Using the data below, copy every line that contains the word "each".

- **Available data**
※

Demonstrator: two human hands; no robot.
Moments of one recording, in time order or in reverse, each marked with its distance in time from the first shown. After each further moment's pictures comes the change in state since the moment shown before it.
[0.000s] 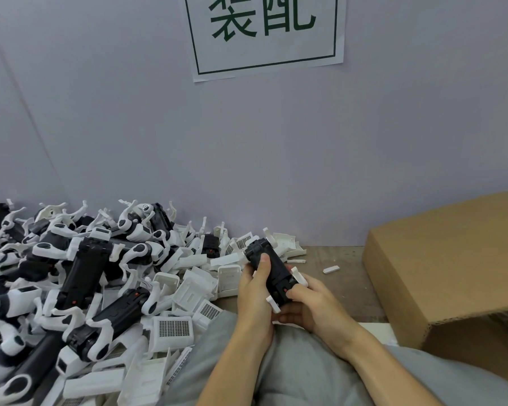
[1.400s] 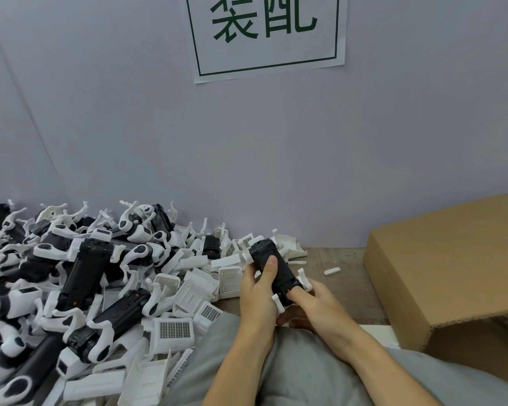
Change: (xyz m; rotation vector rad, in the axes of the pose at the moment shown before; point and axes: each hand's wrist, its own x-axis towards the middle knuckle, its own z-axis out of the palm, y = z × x) left_hand 0.008 -0.009 -0.002 0.052 0.014 0.097; right_hand -0.001 0.002 0.001 -0.202 0.133 -0.037
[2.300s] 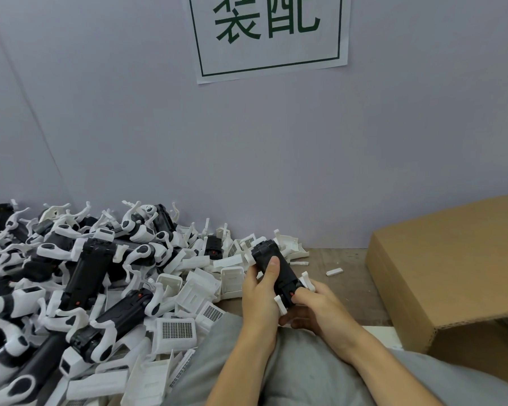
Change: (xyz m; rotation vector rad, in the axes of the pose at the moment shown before) left_hand -0.003 0.004 0.001 -0.002 0.009 -0.033; right_hand -0.002 -0.005 0.001 0.074 -0.050 -0.002
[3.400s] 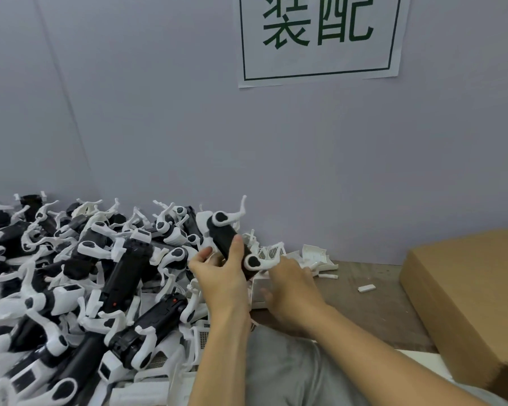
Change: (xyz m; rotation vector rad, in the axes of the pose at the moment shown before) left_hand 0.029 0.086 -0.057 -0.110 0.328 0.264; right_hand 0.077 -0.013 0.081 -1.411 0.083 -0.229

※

- **Task result**
Moments of one recording, in time order or in reverse, each marked with its distance in time from the first shown. After each further moment's pictures comes the change in state since the moment shown before it.
Change: (xyz m; rotation vector rad, in the axes of the pose at the moment shown before; point and axes: each hand's wrist, its own x-axis towards the middle knuckle, its own z-axis out of the palm, y = z × x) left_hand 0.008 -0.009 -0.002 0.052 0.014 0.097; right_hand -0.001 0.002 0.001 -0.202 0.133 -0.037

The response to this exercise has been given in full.